Martin Luther King Jr. was assassinated fifty years ago, on April 4, 1968. He was in Memphis supporting trash collectors’ bid for safer working conditions and higher wages. In the years since, King’s legacy has become a political battleground. The figure of King, now etched in stone monument and celebrated in an annual national holiday, has been used to support everything from radical, insurgent protest to selling Dodge Rams.
In the essays that follow, each author chips away at the patina that has built up around King’s figural representation in our collective political culture. The authors invite us to more than a return to the “real” King. Rather, they invite us to engage King as a partner to discerning our own place in a world that continues to be fundamentally marked by the triplets of evil: racism, materialism, and militarism.

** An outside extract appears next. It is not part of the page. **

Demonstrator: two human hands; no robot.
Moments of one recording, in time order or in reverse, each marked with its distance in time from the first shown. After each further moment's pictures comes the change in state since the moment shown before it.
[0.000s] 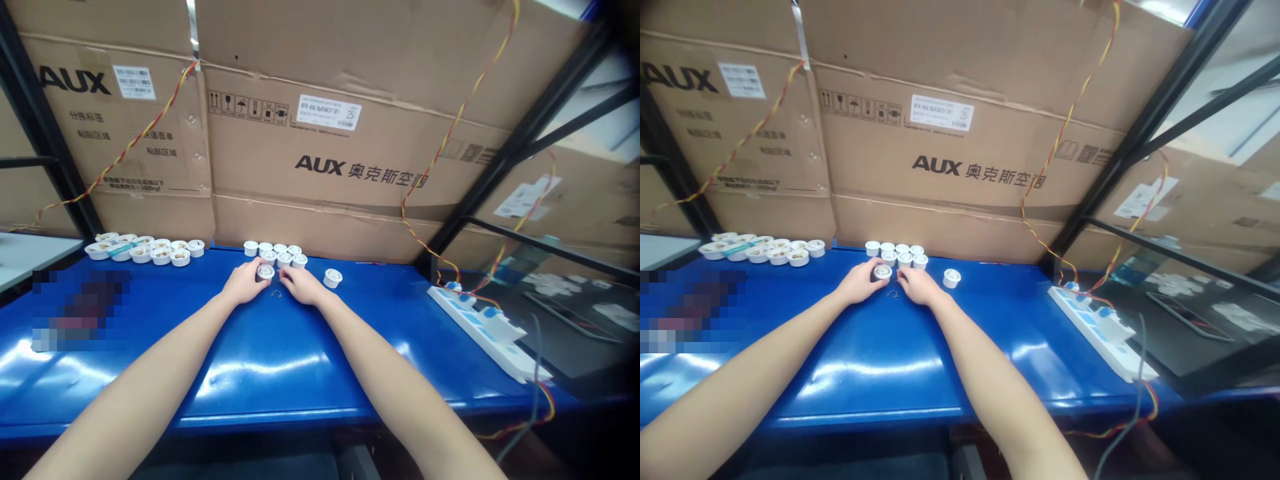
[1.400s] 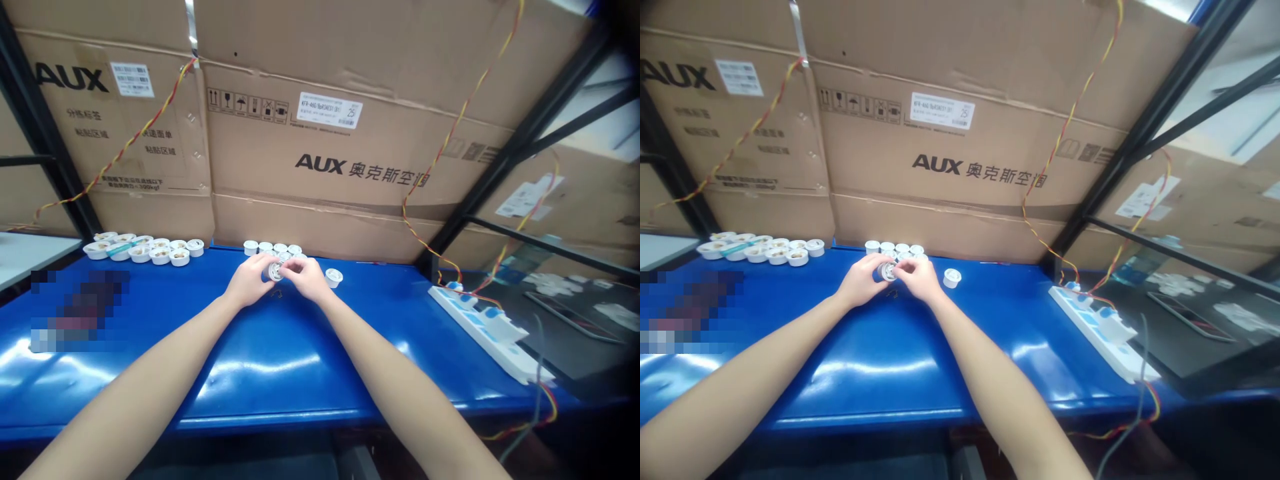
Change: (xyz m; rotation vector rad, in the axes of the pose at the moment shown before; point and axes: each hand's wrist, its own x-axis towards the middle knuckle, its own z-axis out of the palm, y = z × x) left_hand -0.004 0.023 -0.007 -0.142 0.221 0.317; right_hand -0.002 -0.022 -0.013 0.559 0.336 0.136
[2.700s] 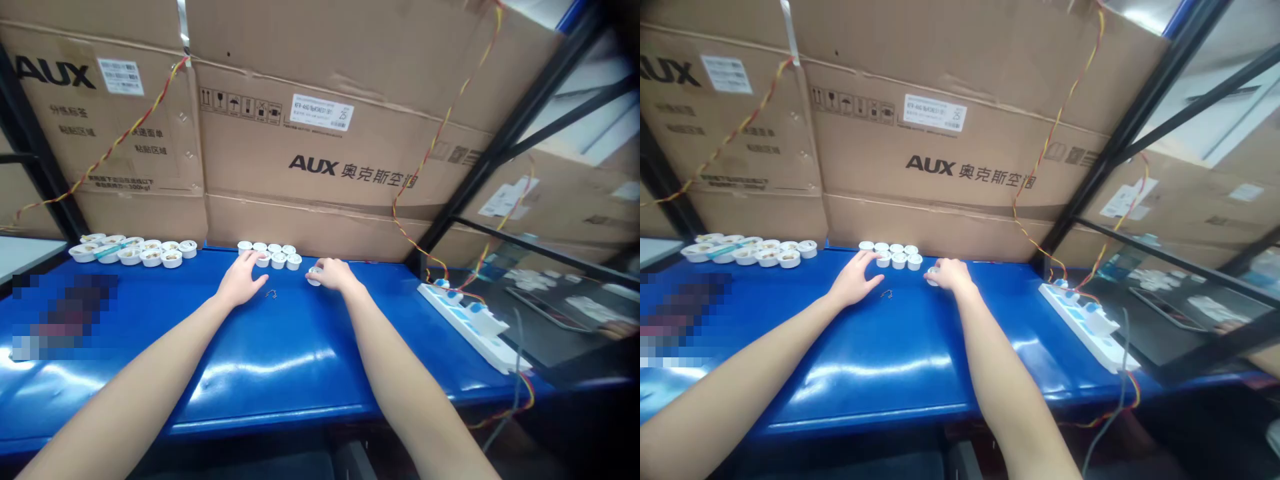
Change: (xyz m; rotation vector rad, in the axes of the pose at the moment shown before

In Vincent Lloyd’s essay, “Martin Luther King Jr.’s Advice for Living” he turns to King’s advice column in Ebony Magazine as a source for accessing King the pastor. What Lloyd finds is complicated: a King that both embodies and resists the structures of domination that characterized his world. Yet, Lloyd argues, King’s example invites us not to emulate King directly, but to the practice of conscience, of practical reasoning, that King encouraged in his readers.

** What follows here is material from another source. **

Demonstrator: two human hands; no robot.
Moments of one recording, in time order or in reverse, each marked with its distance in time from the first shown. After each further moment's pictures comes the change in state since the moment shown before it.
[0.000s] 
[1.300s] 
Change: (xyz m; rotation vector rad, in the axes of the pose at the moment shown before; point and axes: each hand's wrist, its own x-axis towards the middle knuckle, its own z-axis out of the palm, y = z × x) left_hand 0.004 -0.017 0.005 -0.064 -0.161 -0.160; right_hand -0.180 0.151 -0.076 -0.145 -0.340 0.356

Kyle Brooks takes a personal tack in “Between Nostalgia and Critical Memory” by exploring three locations of his own memories of King, and how those memories are wrapped up in the construction of the Black public sphere. Using the analysis of Houston Baker, Brooks calls for an critical memory that honors as it critiques.

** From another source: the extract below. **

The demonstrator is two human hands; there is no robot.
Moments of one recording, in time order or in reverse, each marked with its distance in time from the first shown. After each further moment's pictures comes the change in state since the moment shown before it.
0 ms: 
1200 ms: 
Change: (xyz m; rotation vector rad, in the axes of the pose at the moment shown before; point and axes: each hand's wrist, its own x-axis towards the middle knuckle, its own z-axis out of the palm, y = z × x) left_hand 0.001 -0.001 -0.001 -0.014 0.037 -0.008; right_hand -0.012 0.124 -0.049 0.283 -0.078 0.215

Finally, Daniel Wyche in “Dr. King and the Life of the Question” encourages us to step back from the King’s answers and walk with King’s questions. By dwelling with King’s deep questions, Wyche contends, we can keep King’s critical, curious, and incisive memory alive.
Together these essays do not resolve the debates that rage over the figure of King. What they do, rather, is to suggest modes of inhabiting his radical legacy that reject hagiography and acknowledge the critical distance between his time and our own.